SPÖ-Südtirolsprecherin Selma Yildirim freut sich über den heutigen Beschluss im Senat in Rom zur Autonomiereform in Südtirol, die somit in Kraft treten kann: „Ich gratuliere den Kolleg:innen in Südtirol. Nach Jahren der Verhandlungen und intensiver Vorbereitung ist nun der finale Schritt gesetzt und die Autonomiereform beschlossen. Damit werden verlorengegangene Kompetenzen wieder hergestellt. Das ist ein guter Tag für Südtirol.“
Yildirim betont aber auch: „Wir werden weiterhin im engen Austausch mit Südtirol bleiben. Die Anliegen der Südtiroler Bevölkerung haben bei uns einen hohen Stellenwert! Südtirol zählt auf uns und kann sich auch in Zukunft auf Österreich und seine Schutzfunktion verlassen.“
„Die Europäische Union hat die Grenzbalken fallen lassen und die Zusammenarbeit über die Grenzen hinweg noch einfacher gemacht und neue Chancen eröffnet. In dieser Tradition wollen wir auch die Europaregion weiterentwickeln und noch stärker mit Leben füllen. Ein tolles Beispiel ist das Euregio-Ticket, mit dem die Öffis in der gesamten Region genutzt werden können und diese somit noch näher zusammenbringen.“
Notwendig wurde die aktuelle Reform aufgrund einer Verfassungsänderung im Jahr 2001, in deren Nachgang der italienische Verfassungsgerichtshof die Autonomierechte in Südtirol mit mehreren Entscheidungen eingeschränkt und damit geschwächt hatte.
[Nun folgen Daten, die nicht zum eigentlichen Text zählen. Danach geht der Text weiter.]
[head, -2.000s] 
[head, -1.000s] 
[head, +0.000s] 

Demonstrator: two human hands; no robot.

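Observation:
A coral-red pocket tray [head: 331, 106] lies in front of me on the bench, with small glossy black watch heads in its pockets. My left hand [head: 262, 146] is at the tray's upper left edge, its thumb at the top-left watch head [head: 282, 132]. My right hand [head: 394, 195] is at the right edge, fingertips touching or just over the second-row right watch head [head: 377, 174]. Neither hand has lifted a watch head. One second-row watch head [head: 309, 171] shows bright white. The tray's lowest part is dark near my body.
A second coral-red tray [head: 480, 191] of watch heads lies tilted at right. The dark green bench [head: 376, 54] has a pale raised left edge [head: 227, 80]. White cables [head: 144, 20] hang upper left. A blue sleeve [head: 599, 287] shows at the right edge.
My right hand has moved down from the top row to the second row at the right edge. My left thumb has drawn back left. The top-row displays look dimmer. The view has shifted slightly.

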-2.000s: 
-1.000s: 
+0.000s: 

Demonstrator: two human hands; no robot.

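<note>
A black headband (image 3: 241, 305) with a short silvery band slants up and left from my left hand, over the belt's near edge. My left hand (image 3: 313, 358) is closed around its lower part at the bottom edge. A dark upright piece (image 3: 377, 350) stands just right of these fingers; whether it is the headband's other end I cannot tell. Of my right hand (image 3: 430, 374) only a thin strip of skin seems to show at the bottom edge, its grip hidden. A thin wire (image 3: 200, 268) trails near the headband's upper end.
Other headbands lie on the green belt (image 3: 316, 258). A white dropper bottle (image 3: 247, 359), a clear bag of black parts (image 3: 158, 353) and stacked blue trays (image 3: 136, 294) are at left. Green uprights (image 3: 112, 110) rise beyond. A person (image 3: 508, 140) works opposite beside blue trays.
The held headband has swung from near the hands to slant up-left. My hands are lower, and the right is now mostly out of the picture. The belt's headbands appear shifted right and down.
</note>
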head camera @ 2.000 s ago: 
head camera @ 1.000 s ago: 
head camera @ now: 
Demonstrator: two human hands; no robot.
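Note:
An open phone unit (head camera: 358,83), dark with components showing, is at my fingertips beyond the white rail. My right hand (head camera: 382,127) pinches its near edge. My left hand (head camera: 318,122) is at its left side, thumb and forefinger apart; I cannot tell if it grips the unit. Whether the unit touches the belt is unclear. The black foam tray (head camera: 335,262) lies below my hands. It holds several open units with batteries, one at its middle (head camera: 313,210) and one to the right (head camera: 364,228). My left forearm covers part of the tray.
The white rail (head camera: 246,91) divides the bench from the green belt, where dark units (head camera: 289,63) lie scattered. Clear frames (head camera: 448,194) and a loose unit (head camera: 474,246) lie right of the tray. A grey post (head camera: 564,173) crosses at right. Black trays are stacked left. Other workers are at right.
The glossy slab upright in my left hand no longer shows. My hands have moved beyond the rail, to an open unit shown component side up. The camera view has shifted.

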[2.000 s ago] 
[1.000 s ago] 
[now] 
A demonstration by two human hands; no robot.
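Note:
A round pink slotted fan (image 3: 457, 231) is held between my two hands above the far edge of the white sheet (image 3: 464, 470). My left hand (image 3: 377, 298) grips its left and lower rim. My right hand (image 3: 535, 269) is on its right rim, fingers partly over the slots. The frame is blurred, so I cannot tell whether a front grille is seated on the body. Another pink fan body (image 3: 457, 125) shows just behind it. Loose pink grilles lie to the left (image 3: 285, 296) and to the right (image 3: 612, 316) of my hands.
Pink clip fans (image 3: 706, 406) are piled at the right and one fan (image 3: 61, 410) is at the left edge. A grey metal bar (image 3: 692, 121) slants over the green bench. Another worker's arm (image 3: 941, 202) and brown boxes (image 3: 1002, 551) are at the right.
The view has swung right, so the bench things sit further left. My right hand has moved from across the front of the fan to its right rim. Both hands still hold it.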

„Autonomie und Minderheitenschutz in Südtirol sind ein weltweites völkerrechtliches Modell zur Konfliktbeilegung. Zentral sind auch die Kulturpflege und die Rechte der Sprachgruppen. Diese müssen erhalten werden. Die Reform bringt eine Einvernehmensklausel für Änderungen im Autonomiestatut. Das anerkannte Autonomieniveau kann somit nicht mehr unterschritten werden. Damit kommt es zu einer besseren Absicherung der Autonomie“, so Yildirim.